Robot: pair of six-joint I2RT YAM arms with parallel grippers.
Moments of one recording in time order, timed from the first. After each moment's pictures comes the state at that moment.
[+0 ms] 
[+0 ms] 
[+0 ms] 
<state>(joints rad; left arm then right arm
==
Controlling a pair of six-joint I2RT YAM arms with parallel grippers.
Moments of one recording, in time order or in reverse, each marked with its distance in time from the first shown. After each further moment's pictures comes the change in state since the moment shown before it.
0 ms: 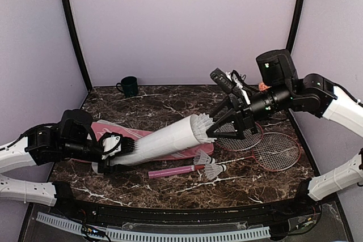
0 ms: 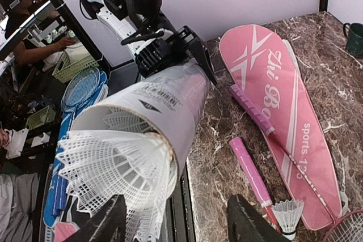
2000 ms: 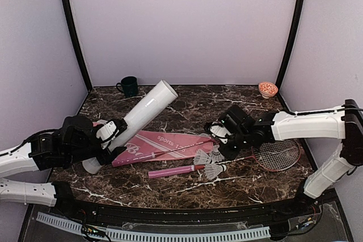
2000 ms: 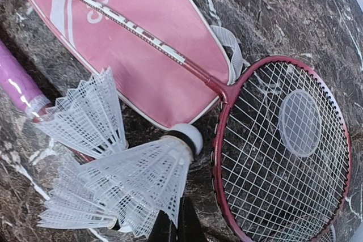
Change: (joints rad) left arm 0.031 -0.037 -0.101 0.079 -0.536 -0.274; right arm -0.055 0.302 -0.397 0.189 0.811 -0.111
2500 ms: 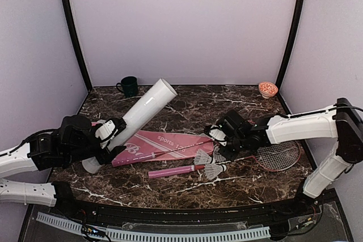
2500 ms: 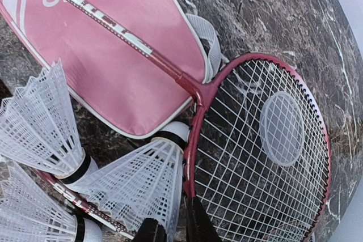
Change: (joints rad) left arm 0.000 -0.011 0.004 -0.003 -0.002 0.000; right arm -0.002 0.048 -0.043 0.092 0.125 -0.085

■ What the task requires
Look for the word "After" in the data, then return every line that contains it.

■ Written solution
Moments of one recording in time order, timed from the first. After each moment's pictures comes the state at that moment.
Moments of one recording, in time order or in reverse, each marked with its distance in time from the first shown. After each further moment's pictures comes the change in state since the moment shown before it.

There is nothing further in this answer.